Exercise instructions:
Each line holding the word "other" must appear in the answer, copied from the entries.

Entries provided:

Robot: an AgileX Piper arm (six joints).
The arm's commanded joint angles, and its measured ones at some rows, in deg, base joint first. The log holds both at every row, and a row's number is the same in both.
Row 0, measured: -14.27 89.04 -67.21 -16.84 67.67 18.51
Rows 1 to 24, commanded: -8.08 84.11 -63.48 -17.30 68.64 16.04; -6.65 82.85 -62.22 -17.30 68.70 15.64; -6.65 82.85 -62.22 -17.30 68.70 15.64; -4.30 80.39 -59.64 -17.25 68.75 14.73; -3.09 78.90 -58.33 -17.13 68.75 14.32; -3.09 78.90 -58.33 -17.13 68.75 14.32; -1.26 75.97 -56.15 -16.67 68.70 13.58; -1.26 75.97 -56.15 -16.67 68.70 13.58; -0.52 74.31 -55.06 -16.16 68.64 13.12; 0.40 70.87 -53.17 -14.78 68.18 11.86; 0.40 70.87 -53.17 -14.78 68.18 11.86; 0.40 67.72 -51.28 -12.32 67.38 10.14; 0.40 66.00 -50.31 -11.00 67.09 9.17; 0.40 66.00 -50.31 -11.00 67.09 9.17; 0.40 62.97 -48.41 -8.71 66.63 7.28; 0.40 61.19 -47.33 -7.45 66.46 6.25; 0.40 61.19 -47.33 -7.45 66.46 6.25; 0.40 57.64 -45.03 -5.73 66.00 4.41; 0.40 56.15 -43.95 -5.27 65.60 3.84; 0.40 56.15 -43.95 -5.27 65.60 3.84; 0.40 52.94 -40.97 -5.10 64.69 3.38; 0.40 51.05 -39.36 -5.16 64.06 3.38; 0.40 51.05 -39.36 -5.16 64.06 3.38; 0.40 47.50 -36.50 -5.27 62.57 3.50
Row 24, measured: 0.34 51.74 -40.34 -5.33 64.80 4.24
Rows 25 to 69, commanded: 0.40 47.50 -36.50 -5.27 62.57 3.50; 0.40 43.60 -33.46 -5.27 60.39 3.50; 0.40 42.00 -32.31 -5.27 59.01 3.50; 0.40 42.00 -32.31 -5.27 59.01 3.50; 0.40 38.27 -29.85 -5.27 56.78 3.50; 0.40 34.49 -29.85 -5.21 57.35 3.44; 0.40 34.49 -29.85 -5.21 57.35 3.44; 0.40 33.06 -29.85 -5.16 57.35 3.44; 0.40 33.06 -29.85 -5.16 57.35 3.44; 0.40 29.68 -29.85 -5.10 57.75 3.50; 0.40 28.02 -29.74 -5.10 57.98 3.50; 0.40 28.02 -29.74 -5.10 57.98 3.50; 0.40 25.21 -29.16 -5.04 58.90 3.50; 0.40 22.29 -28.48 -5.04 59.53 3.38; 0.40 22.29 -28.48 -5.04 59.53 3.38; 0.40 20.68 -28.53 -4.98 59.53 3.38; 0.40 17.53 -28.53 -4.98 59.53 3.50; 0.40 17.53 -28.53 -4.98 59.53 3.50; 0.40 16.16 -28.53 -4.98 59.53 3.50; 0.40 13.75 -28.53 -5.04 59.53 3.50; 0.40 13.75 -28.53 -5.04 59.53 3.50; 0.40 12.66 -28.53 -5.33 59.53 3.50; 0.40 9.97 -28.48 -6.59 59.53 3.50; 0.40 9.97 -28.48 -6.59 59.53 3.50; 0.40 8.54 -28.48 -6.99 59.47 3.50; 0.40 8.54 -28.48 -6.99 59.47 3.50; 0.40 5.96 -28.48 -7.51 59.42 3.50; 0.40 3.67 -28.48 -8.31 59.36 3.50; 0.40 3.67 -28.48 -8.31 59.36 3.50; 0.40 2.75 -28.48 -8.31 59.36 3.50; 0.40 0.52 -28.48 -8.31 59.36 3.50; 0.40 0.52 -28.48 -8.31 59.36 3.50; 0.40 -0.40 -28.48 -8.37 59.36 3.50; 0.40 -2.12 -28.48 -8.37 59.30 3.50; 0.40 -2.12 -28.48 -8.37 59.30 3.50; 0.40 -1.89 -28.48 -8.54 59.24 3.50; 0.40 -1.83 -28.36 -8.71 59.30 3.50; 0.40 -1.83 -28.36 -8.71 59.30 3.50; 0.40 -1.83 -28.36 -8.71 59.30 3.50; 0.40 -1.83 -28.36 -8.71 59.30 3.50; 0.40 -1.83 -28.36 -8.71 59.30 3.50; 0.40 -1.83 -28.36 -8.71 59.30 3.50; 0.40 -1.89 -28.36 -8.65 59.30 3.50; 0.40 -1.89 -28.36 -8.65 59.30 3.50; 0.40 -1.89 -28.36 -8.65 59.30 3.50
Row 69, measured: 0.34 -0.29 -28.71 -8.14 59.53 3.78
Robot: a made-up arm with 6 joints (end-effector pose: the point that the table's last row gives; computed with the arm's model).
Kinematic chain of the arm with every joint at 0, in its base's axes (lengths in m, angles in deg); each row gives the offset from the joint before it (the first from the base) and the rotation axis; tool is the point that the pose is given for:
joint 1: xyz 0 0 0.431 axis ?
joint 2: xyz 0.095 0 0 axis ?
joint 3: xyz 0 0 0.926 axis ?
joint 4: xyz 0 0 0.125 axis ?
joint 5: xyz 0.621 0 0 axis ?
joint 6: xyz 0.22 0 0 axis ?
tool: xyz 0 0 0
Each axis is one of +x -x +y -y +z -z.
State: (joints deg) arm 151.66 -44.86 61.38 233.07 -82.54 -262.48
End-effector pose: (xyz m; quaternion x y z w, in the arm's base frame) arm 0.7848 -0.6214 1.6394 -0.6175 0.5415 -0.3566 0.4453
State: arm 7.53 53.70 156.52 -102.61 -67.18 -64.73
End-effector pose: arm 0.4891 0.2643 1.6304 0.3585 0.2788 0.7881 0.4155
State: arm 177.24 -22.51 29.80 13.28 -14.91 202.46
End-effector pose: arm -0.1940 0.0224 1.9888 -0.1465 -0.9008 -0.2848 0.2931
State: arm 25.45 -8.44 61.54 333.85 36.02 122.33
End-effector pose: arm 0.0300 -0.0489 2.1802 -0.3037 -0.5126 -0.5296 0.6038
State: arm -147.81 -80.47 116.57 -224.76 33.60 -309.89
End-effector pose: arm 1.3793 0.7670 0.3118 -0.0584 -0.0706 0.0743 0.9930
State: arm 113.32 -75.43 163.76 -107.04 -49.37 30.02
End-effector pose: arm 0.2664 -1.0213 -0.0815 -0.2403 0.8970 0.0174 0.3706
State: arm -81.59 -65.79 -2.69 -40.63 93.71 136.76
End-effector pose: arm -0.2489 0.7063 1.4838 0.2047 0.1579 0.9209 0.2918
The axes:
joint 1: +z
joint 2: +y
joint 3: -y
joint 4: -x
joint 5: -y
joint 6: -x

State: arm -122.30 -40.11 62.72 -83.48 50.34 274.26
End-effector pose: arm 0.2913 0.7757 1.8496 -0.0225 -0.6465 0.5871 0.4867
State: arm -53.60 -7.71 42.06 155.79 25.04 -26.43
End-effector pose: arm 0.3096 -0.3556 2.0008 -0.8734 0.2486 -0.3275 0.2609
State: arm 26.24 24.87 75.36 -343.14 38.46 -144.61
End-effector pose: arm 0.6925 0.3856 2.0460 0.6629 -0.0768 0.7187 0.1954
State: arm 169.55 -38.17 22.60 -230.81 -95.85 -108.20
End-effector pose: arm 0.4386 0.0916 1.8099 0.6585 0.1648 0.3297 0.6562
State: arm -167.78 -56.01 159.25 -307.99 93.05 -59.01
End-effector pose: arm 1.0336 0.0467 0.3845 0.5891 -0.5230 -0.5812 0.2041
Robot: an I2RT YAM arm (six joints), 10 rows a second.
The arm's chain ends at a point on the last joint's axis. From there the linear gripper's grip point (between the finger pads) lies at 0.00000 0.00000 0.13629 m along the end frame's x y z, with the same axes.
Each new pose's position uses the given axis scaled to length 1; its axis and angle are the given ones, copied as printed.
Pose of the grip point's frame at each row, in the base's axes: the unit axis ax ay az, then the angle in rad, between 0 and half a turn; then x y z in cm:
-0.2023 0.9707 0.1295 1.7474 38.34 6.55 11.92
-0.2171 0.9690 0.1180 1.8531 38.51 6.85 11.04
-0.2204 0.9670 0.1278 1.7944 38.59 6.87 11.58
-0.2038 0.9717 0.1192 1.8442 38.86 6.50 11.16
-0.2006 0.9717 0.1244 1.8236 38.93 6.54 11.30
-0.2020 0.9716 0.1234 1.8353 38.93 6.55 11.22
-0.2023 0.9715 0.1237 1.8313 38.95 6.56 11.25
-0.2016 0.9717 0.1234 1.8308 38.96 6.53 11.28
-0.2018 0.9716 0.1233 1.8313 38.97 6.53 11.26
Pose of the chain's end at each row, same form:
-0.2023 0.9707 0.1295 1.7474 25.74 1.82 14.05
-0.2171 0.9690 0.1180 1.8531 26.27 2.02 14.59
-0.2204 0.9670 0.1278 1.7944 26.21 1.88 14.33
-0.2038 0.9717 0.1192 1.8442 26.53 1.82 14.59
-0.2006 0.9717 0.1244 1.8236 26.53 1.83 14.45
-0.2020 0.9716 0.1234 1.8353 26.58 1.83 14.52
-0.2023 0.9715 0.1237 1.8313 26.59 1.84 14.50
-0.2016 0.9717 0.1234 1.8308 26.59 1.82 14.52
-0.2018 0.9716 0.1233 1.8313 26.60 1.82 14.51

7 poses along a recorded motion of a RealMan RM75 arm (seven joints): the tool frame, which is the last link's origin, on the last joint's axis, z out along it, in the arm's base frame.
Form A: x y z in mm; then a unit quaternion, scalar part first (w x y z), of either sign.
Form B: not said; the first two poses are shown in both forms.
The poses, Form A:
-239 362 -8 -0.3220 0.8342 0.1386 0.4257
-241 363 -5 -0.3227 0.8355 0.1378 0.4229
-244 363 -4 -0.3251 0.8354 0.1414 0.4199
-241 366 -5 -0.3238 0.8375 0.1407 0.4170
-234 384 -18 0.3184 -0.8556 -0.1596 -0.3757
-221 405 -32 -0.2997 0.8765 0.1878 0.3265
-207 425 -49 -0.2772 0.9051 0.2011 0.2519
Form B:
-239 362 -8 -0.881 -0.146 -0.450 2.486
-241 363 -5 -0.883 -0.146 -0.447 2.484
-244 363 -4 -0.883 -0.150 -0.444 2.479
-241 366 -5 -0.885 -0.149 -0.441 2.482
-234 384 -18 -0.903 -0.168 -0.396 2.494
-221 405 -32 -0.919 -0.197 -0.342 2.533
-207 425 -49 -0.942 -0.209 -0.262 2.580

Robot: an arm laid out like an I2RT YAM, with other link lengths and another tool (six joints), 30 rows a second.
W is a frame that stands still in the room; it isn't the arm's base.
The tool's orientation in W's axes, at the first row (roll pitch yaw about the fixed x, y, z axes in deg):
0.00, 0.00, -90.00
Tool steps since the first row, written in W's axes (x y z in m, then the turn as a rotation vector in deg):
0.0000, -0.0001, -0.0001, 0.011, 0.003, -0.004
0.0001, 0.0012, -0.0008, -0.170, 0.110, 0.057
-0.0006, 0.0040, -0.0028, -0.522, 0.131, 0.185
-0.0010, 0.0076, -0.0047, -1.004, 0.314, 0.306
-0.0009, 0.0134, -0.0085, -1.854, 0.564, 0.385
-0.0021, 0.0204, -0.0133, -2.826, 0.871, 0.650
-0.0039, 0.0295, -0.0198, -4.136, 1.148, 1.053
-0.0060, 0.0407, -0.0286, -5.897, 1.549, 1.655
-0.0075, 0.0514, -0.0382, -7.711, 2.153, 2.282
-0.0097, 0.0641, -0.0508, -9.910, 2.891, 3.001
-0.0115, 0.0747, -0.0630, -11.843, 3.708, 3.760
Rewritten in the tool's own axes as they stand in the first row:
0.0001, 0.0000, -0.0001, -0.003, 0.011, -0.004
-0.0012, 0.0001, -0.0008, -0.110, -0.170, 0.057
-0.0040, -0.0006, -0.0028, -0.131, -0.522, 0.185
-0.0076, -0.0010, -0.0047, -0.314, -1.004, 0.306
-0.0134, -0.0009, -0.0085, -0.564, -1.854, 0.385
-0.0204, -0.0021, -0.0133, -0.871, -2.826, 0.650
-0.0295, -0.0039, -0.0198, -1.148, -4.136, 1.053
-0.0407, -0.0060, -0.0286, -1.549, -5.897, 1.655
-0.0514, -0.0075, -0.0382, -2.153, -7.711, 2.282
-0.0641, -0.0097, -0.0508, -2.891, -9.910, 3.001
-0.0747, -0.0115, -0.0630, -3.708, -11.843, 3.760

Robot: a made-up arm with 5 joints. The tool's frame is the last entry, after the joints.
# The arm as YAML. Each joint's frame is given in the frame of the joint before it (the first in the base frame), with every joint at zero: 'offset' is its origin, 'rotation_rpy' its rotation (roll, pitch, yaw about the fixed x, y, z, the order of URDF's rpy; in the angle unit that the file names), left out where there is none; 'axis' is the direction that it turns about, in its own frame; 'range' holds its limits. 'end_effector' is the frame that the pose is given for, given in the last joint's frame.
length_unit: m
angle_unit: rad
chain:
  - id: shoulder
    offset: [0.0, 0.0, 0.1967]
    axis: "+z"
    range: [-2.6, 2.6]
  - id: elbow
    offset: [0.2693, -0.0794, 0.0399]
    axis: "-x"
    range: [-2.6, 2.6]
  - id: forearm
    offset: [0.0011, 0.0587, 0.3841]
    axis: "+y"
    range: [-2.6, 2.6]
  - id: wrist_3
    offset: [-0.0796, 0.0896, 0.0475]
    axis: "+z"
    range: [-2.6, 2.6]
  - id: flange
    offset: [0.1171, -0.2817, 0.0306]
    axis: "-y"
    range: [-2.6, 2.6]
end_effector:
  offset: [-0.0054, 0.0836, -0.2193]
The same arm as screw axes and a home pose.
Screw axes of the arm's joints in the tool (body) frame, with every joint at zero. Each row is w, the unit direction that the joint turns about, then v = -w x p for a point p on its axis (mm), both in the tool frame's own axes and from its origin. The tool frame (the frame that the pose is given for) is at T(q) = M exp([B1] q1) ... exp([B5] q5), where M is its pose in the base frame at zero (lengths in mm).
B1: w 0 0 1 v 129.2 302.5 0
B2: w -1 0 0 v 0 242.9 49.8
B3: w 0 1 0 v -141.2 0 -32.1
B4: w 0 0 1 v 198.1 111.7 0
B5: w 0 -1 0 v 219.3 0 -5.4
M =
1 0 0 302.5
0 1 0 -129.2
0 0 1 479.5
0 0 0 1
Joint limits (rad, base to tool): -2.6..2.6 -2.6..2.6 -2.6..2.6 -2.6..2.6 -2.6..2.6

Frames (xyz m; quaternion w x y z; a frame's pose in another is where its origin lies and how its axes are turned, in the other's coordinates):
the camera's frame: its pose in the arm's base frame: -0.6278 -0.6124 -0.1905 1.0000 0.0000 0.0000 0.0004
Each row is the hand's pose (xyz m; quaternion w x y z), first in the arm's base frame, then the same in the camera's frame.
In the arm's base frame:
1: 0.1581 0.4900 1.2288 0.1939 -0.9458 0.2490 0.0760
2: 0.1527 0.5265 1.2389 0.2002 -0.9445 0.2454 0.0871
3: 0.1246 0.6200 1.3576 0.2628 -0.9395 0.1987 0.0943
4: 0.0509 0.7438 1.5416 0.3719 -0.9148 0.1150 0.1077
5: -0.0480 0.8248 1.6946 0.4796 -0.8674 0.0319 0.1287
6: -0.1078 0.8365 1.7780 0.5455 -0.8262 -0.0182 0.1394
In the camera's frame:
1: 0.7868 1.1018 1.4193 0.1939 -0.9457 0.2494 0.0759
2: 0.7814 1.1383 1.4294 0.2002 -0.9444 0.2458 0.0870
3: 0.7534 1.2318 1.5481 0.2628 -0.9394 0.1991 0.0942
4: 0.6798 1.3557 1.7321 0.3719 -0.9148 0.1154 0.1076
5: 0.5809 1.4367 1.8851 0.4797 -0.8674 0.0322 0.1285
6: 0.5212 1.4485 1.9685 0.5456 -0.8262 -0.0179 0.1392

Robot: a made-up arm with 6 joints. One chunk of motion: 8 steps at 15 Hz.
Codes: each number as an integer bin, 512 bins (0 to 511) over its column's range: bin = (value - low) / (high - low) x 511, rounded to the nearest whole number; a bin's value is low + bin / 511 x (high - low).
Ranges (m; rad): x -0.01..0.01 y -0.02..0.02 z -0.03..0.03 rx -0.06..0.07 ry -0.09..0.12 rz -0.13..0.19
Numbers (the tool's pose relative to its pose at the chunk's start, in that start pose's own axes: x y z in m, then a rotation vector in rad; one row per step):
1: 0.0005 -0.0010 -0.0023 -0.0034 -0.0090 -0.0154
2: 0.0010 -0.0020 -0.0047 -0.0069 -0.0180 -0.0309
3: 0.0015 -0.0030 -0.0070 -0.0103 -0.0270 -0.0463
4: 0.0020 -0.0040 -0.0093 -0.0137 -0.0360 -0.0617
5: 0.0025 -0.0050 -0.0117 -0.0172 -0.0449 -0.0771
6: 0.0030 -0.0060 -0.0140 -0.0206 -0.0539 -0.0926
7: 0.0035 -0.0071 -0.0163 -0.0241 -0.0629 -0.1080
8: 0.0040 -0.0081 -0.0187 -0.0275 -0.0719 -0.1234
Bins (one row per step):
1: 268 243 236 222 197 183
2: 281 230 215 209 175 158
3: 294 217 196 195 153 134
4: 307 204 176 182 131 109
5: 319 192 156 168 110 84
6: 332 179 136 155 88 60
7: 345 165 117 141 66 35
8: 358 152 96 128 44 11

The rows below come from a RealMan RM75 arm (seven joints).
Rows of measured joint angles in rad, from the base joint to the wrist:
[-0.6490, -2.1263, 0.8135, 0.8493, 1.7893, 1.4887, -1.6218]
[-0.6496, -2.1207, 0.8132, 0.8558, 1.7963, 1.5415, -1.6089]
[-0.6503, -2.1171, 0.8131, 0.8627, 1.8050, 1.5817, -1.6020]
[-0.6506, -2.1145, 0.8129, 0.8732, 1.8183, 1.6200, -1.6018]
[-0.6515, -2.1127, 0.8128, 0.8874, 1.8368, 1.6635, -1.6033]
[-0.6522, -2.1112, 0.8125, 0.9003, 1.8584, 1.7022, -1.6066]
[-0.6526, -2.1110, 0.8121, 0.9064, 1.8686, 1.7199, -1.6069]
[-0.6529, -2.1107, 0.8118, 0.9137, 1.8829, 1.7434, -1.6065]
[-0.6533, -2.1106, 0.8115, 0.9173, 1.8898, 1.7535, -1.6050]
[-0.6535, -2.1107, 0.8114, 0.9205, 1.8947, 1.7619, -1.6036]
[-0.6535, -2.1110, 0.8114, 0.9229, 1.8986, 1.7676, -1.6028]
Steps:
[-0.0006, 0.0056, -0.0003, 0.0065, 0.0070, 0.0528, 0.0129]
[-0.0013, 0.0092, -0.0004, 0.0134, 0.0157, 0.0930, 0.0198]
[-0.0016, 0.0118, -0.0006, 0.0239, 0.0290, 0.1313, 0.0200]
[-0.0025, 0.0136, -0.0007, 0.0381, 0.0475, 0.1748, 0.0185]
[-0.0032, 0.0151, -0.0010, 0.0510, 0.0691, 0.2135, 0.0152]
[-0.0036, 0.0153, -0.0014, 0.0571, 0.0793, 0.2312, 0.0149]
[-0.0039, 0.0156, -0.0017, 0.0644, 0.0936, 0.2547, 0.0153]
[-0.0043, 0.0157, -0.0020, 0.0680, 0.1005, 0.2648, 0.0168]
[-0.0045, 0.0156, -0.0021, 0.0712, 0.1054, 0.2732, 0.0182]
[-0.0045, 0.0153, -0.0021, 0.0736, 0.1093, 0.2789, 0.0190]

Result of the task:
Robot: an arm laid out like an I2RT YAM, with other link lengths and another tool (six joints), 30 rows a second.
Frames (xyz m; quaternion w x y z; a frame's pose in another is where its origin lies and how its axes are turned, in the other's coordinates):

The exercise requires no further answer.